The topic of the month seems to be “social search;” I confess to being a willing participant in this new semantic framing of a rash of innovative new tools for enterprise search products. I would, however, defer to the professional intent of some great new features by stressing that this is really a next step in bringing collaboration closer to where expert knowledge workers do their work. As I view enterprises with a heavy research component, 10 – 30% of the average professional’s time is spent in a search environment. In other words, we all spend a lot of our day just looking for “stuff.” We also spend a significant amount of time in meetings, exchanging emails, and making presentations. More and more of us contribute to collaboration spaces where we work together on various types of document production.

Putting together the work habits and needs of a time-poor and information-rich community of knowledge workers in a post-processing environment where they can “mash up,” tag and commentate their search discoveries is a natural evolution of search technology. It is remarkable to see how search companies that are serious about the enterprise market (search within and for the enterprise) are rapidly turning out enhancements for their audiences, now that they are convinced that “Enterprise 2.0” has a boatload of early adopters in the wings. Search should always be about connecting experts and their content. Add collaboration and the ability to enrich search results by searchers for the benefit of their colleagues and you have a model for, soon-to-be, heavily adopted products.

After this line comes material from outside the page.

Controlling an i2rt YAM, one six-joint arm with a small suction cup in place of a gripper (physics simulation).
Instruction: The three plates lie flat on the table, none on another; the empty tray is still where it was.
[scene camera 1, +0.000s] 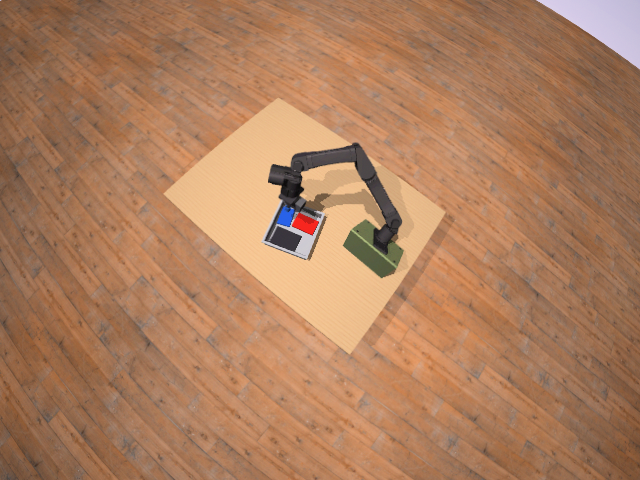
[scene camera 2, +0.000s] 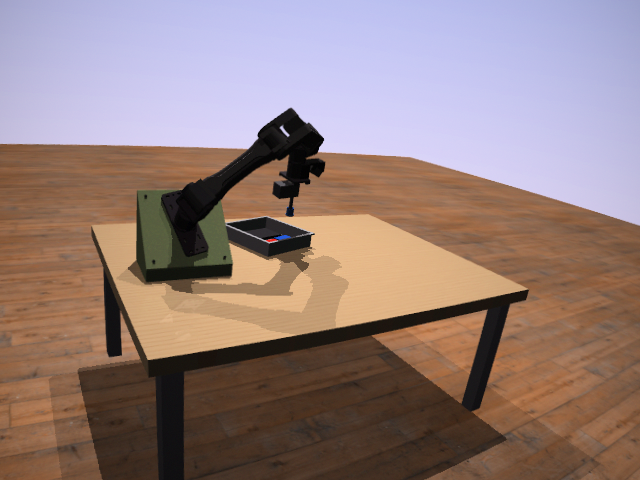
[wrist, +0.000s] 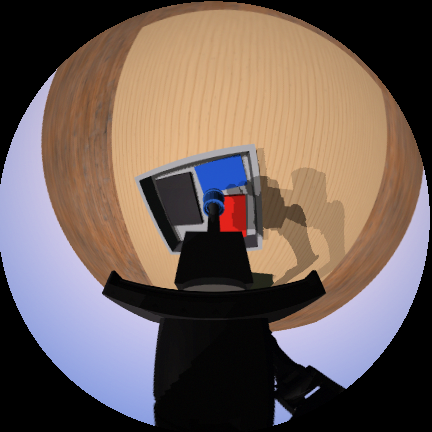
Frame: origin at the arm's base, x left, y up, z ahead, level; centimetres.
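Seen in the pictures: hand at its tool point: (scene camera 1: 287, 209) (scene camera 2: 289, 214) (wrist: 213, 197); arm's base at its link origin: (scene camera 1: 379, 241) (scene camera 2: 184, 223).
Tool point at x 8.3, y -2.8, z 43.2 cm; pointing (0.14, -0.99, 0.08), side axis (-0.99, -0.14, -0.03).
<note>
Pixels of each thing's top centre, then the offset from my tool point to it. Level surfaces: height alone.
- grey tray at its top centre: (wrist: 198, 214) (scene camera 2: 267, 228) (scene camera 1: 293, 227) dx +3.9, dy -5.5, dz -5.9 cm
- blue plate at its top centre: (wrist: 220, 174) (scene camera 2: 289, 239) (scene camera 1: 286, 216) dx -0.2, dy -9.2, dz +1.2 cm
- red plate at its top centre: (wrist: 228, 218) (scene camera 2: 269, 244) (scene camera 1: 305, 223) dx -2.0, dy -9.2, dz -8.8 cm
- larger black plate at its top centre: (wrist: 178, 202) (scene camera 2: 260, 233) (scene camera 1: 285, 238) dx +9.8, dy -9.3, dz -5.0 cm
- wooden table at its surface level: dy -10.5 cm
The grey tray (scene camera 1: 316, 237) (scene camera 2: 289, 246) (wrist: 195, 157) stands on the table with the three plates lying flat inside it, side by side. The blue plate (scene camera 1: 284, 219) (scene camera 2: 282, 237) (wrist: 220, 172) and the red plate (scene camera 1: 305, 223) (scene camera 2: 271, 240) (wrist: 235, 207) lie next to each other. The larger black plate (scene camera 1: 285, 239) (wrist: 178, 199) lies along the other side. My suction cup (scene camera 1: 288, 209) (scene camera 2: 290, 211) (wrist: 214, 201) points down above the tray, apart from the plates, with nothing on it. It hides a bit of the tray floor in the wrist view.
The green wedge-shaped base (scene camera 1: 369, 250) (scene camera 2: 147, 222) carries my arm beside the tray. The wooden table (scene camera 1: 232, 155) (scene camera 2: 413, 273) (wrist: 200, 90) bears the arm's shadow. The tray's raised walls surround the plates.
</note>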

That pretty much sums up how we should be thinking about “social search” in the enterprise. You can hear more of my views in a KMWorld Webinar, Using Social Search to Drive Innovation through Collaboration next Tuesday in a presentation sponsored by Vivisimo, one of the leaders in this area.

The week had plenty of virtual ink devoted this topic so you might want to check out these two articles with more commentary. The first was in eWeek, by Clint Boulton, Vivisimo Marries Search, Social Networking. The second shows that Google is on the bandwagon, as well, Google Enterprise Search gets social, a blog entry at C|Net by Rafe Needleman.